1. insertionSort(int arr[], int n) function:

• for (i = 1; i < n; i++): This outer loop iterates from the second element (i = 1) to the last element of the array. The first element (arr[0]) is considered already sorted.
• key = arr[i]: The current element arr[i] is stored in key. This is the element we need to insert into its correct position within the sorted subarray arr[0...i-1].
• j = i - 1: j is initialized to point to the last element of the sorted subarray.
• while (j >= 0 && arr[j] > key): This inner while loop compares key with elements in the sorted subarray (arr[0...j]) from right to left.
• If arr[j] (an element in the sorted subarray) is greater than key, it means arr[j] is in the wrong place and needs to be shifted one position to the right to make space for key.
• arr[j + 1] = arr[j]: The element arr[j] is shifted to arr[j + 1].
• j = j - 1: j is decremented to compare key with the next element to its left.
• arr[j + 1] = key: Once the while loop terminates (either j becomes negative or arr[j] is less than or equal to key), it means the correct position for key has been found. key is then inserted at arr[j + 1].

1. main function:

• An example array arr is initialized.
• The size n of the array is calculated.
• The original array is printed using printArray.
• The insertionSort function is called to sort the array.
• The sorted array is printed, demonstrating the algorithm's effect.

Conclusion

Insertion Sort is an intuitive and straightforward sorting algorithm.
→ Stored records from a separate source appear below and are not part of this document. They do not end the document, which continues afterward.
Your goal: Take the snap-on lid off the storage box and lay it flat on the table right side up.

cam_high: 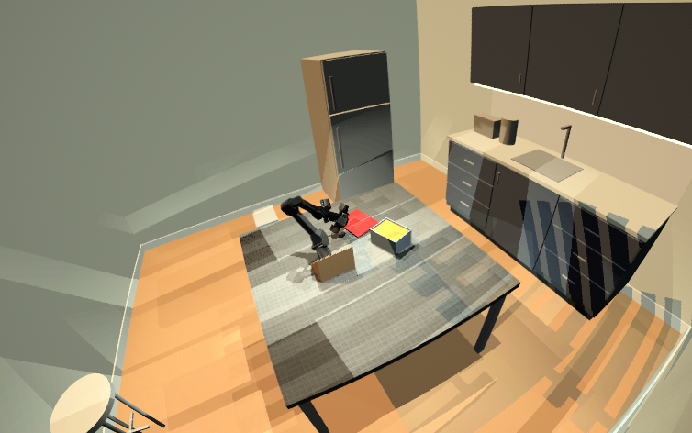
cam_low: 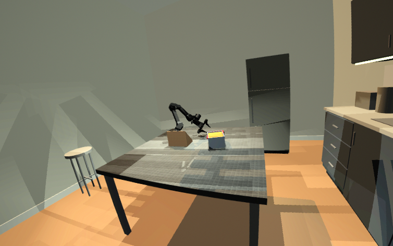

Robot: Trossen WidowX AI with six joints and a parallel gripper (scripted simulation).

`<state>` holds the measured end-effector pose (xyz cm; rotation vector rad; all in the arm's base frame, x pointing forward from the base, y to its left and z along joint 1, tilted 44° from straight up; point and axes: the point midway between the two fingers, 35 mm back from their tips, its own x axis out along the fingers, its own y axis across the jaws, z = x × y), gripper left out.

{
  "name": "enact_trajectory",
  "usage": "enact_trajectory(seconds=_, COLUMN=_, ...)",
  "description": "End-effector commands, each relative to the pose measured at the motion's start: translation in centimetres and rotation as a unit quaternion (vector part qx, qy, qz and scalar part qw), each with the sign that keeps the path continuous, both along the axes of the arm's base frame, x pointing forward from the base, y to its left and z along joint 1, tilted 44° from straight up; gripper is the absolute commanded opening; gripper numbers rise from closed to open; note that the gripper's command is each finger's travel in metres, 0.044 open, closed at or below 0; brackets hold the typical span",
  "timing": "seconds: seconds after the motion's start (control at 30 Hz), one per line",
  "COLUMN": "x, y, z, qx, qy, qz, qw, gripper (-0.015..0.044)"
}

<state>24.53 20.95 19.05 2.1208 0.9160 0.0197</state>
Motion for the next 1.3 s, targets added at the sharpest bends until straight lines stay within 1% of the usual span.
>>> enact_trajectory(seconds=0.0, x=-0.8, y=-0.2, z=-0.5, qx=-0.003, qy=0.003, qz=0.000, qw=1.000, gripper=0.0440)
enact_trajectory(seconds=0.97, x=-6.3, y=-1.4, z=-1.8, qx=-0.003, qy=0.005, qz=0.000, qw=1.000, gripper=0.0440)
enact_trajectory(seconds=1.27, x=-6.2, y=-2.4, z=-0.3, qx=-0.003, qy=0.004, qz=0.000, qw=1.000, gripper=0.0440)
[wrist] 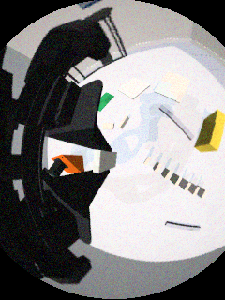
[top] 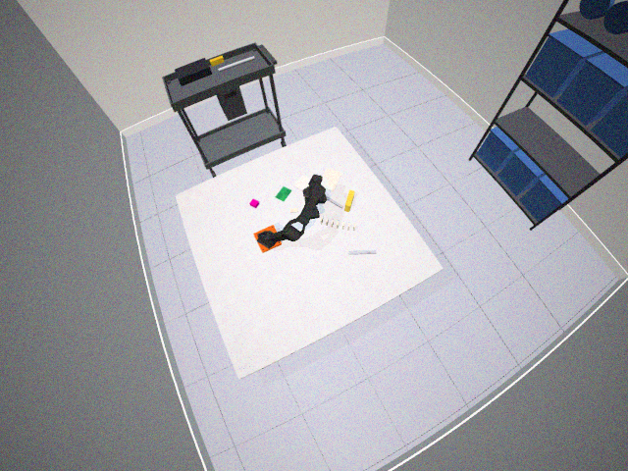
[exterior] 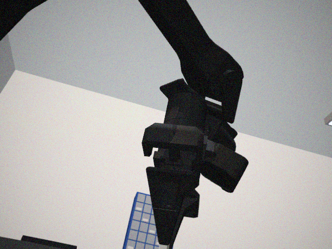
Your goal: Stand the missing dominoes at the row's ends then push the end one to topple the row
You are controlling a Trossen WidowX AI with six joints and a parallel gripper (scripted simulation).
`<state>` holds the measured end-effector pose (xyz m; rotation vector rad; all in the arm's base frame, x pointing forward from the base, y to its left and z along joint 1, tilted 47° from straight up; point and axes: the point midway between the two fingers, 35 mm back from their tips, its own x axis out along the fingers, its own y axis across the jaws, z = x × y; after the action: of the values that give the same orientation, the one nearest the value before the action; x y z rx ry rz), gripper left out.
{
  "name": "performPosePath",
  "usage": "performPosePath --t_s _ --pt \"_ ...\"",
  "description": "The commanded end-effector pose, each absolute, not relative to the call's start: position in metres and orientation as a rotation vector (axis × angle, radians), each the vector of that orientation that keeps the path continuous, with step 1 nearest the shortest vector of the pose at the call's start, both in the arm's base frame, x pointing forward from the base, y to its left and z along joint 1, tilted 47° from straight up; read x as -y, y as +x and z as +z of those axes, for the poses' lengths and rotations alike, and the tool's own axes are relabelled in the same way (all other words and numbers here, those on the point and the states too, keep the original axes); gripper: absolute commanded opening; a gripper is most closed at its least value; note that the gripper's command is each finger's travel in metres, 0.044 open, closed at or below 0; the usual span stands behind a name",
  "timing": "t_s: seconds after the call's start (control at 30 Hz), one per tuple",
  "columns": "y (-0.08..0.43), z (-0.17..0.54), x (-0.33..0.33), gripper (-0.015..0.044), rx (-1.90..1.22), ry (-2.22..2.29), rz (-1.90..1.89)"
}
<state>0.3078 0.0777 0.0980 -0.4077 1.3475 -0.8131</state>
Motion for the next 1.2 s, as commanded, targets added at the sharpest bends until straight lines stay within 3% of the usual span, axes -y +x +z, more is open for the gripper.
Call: performPosePath --t_s 0.0,0.4,1.17 --pt "0.336 0.094 -0.081 0.0107 -1.09 -0.025 -1.107" --pt "0.337 0.091 -0.079 0.0107 -1.09 -0.025 -1.106" --pt "0.343 0.018 -0.001 0.0107 -1.085 -0.025 -1.107"
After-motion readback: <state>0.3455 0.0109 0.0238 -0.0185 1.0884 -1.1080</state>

It builds a sorted array by repeatedly inserting elements from the unsorted part into their correct position in the sorted part. While its average and worst-case time complexity of O(n^2) makes it less suitable for very large datasets, its simplicity, stability, and efficiency for small or nearly sorted arrays make it a valuable algorithm to understand and a useful component in hybrid sorting approaches.

Summary

• Algorithm Type: Comparison-based sorting algorithm.
• Mechanism: Builds a sorted subarray one element at a time by repeatedly inserting elements into their correct position.
• Time Complexity:
• Worst-Case: O(n^2) (e.g., reverse sorted array).
• Average-Case: O(n^2).
• Best-Case: O(n) (e.g., already sorted array).
• Space Complexity: O(1) (in-place sorting).
• Stability: Stable (maintains the relative order of equal elements).
• Ideal Use Cases: Small arrays, nearly sorted arrays, online sorting, as a subroutine in other algorithms.